Accurate long-term forecasts of temperature and precipitation are crucial to help people prepare and adapt to these extreme weather events. Currently, purely physics-based models dominate short-term weather forecasting. But these models have a limited forecast horizon. The availability of meteorological data offers an opportunity for data scientists to improve sub-seasonal forecasts by blending physics-based forecasts with machine learning. Sub-seasonal forecasts for weather and climate conditions (lead-times ranging from 15 to more than 45 days) would help communities and industries adapt to the challenges brought on by climate change.
This repository is included models, code and dataset we use in this competition. We reached the position 31/697 teams, at the top 4.4% best results over the globe.
We are using a pre-prepared dataset consisting of weather and climate information for a number of US locations, for a number of start dates for the two-week observation, as well as the forecasted temperature and precipitation from a number of weather forecast models. Each row in the data corresponds to a single location and a single start date for the two-week period. Our task is to predict the arithmetic mean of the maximum and minimum temperature over the next 14 days, for each location and start date.
There are provided with two datasets:
- train_data.csv: the training dataset, where contest-tmp2m-14d__tmp2m, the arithmetic mean of the max and min observed temperature over the next 14 days for each location and start date, is provided
- test_data.csv: the test dataset, where we withhold the true value of contest-tmp2m-14d__tmp2m for each row.
The detailed information of variables can be found at: https://github.com/maixbach/WiDS-2023-NEUDolphins/tree/main/datasets
You can download the dataset at: https://www.kaggle.com/competitions/widsdatathon2023/data
The detailed processes can be found in our notebook.

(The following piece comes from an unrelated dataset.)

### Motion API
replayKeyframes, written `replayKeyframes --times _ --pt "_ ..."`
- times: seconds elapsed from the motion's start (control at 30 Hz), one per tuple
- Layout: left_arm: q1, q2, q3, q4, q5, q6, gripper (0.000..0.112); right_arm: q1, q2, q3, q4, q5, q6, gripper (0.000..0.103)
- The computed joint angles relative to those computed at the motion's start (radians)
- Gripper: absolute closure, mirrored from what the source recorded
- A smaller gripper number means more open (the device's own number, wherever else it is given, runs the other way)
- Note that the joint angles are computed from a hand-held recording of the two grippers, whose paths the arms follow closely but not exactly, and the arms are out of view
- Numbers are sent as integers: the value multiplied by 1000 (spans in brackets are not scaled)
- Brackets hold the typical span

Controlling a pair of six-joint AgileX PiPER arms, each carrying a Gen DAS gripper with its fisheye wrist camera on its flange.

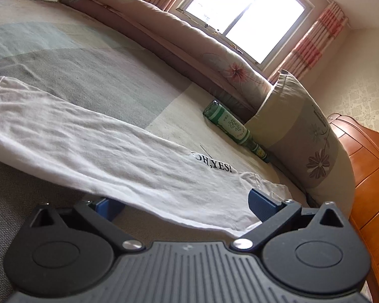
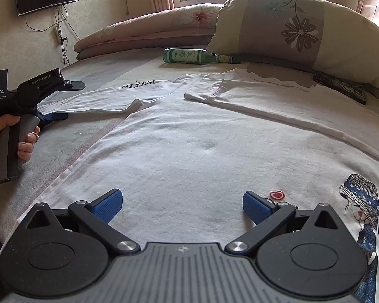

- Data inspection: https://github.com/maixbach/WiDS-2023-NEUDolphins/tree/main/data%20inspection
- Detailed EDA & Feature Engineering: https://github.com/maixbach/WiDS-2023-NEUDolphins/blob/main/notebooks/WiD2023_Datathon_TabNet.ipynb
- Modeling: Can be found in each notebook for each model we utilized.
Model | RMSE |
---|---|
Random Forest | 2.304 |
XGBoost | 1.32 |
TabNet | 0.984 |
CatBoost | 0.98 |
LightGBM | 0.907 |
Ensemble model | 0.739 |
With 85 submissions only, our team of 4 reached position 31/697 teams from all over the world, became the top 5 team in Vietnam leaderboard.